You’d be shocked at how a bad boss or a bad job can pop back up down the line. Ten years from now you might want to get a job at another company where the boss is good friends, or neighbors, or old college classmates with your bad boss from the decade before. Or maybe 10 years from now your boss will have moved on and you’ll want to come back to the company in some capacity. Bosses are temporary, but your employee file is forever. Don’t screw over future you by leaving a nasty note in there to be found.
Advertisement
Instead, keep your resignation letter to just a few sentences. Try and have a sentence or two of positive comments about your time at the company, and then note the day you would like to be your last. Something like this:
Mr. Smith,
I’ve really enjoyed my time working at Acme Inc., particularly the past few years in the whoopee cushion department. Unfortunately, the time has come for me to accept a position elsewhere. My last day will be August 31st. Over the next month I would be happy to help find and train my replacement.
All the best,
Sally
This isn’t the time to talk about how you were wronged or to point out bad decisions that were made over the years. Keep it short, sweet, and to the point. You’re leaving, all that bad stuff doesn’t matter anymore.
Give Two Weeks
Don’t ruin your years of hard work at your job by catching your boss off guard with a resignation letter. No matter how bad the job is, you should always offer to work for an additional two weeks after you pass in your resignation letter. In some cases, your boss might tell you to go ahead and go as soon as you pass in the letter, in others, you sticking around can help give the company time to find a replacement and/or come up with a plan to handle your job responsibilities until they do.
Advertisement
If you have a particularly involved job and like your employer, you may want to consider giving a month’s notice or more or to discuss an appropriate end date with your boss. Or your contract might actually stipulate an amount of notice you have to give. The goal here is to give the company a chance to make plans for what they’re going to do without you rather than to leave them unexpectedly hanging.
Be Ready to Go
Before you hand in your resignation letter, be ready for today to be your last. Sometimes employers take resignation letters well and want to keep you around for as long as possible (or want to offer you more cash than that fancy other company did). Other times, an employer might feel betrayed by your resignation or concerned that you will use your remaining time at the company to gather knowledge you’ll take to your new gig, and they might ask you to leave immediately.

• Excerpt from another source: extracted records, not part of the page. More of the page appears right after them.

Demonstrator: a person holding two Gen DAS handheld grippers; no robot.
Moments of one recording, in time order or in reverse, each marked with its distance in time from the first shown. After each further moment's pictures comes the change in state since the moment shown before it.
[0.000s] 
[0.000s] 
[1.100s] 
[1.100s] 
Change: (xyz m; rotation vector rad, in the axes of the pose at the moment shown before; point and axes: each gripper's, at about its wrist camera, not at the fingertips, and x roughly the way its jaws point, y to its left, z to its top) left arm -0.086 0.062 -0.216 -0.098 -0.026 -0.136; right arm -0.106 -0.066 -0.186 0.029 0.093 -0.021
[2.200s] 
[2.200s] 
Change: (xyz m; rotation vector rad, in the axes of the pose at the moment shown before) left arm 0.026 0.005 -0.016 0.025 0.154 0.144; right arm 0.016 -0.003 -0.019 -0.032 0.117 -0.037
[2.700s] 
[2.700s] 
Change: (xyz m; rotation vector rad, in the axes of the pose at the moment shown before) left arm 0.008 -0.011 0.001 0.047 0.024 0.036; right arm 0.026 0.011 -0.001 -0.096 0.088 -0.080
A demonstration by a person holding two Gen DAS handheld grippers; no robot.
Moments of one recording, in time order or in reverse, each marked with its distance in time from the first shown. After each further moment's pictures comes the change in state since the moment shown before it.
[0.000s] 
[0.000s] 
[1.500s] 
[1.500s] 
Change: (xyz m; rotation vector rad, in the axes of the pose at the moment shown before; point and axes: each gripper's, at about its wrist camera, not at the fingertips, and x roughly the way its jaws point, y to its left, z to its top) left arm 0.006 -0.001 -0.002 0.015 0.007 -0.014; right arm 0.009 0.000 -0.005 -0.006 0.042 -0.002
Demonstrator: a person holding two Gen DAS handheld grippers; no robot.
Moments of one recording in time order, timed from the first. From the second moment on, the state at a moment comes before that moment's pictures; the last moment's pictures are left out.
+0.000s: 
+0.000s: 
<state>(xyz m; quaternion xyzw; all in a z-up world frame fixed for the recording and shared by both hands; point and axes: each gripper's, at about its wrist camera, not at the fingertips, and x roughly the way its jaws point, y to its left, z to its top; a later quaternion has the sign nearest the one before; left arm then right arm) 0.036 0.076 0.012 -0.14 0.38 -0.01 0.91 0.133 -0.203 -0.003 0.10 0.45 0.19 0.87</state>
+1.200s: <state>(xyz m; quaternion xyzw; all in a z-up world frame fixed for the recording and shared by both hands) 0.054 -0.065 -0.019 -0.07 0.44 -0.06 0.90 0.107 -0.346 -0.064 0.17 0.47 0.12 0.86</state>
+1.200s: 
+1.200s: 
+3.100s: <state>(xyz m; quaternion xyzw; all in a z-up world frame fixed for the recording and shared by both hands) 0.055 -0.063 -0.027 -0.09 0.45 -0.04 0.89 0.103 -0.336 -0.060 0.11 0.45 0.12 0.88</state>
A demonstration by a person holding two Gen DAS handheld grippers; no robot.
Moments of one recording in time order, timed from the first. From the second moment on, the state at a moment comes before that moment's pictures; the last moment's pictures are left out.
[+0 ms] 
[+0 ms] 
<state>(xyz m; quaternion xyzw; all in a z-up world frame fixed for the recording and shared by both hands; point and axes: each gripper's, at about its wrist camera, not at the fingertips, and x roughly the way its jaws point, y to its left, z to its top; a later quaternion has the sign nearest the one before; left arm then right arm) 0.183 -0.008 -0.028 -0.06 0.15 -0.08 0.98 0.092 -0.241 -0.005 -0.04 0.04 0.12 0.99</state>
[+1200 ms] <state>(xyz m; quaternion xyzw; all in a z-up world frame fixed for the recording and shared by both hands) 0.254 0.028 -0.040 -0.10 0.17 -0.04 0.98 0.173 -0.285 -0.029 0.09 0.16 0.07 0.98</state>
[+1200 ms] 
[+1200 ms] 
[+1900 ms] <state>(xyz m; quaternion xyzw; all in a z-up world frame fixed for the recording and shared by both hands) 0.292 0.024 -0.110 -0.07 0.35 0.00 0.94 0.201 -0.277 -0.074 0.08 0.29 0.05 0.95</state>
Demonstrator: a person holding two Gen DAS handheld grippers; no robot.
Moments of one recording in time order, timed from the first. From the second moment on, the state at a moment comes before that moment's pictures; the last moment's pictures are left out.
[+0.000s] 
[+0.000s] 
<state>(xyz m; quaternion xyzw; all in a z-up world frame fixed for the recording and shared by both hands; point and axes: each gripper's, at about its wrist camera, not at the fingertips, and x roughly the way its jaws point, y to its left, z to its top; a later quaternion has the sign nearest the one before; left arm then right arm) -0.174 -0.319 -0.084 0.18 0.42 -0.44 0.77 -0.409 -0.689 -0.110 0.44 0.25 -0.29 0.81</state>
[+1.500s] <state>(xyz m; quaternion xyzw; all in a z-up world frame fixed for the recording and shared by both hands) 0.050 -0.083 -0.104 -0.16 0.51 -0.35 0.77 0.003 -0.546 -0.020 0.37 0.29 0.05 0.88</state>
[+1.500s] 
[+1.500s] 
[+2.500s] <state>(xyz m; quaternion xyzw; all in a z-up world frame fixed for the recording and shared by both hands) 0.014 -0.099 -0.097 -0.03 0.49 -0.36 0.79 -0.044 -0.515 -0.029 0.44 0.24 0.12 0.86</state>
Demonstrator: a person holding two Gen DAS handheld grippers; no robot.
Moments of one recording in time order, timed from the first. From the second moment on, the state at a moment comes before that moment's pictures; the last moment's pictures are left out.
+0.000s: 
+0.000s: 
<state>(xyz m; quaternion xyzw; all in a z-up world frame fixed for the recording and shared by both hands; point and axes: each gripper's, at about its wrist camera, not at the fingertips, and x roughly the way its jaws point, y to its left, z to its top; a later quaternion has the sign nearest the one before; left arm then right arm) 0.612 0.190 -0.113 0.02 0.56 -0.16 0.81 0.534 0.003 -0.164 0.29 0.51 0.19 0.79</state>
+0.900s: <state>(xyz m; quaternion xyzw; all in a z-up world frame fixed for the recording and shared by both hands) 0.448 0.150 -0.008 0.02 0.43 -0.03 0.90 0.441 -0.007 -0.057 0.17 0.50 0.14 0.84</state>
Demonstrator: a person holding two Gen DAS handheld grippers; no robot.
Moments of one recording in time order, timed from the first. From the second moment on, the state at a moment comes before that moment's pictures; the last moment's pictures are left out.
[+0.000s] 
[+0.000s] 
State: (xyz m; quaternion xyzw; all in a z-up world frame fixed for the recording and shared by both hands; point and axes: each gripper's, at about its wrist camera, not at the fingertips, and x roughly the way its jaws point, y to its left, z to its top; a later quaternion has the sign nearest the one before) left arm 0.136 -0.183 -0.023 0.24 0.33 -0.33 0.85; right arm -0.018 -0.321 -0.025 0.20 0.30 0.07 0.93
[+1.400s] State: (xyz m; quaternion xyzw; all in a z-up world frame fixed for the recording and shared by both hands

Don’t clear off your desk before you head into your boss’s office, but do back up any emails and files you want that your boss might lock you out of once he hears you’re leaving. If you use a company computer, make sure you’ve removed any personal photos or files, and that you’ve deleted those chat messages you and your coworker had about how awful your boss is. That way if he does ask you to leave, you’re ready.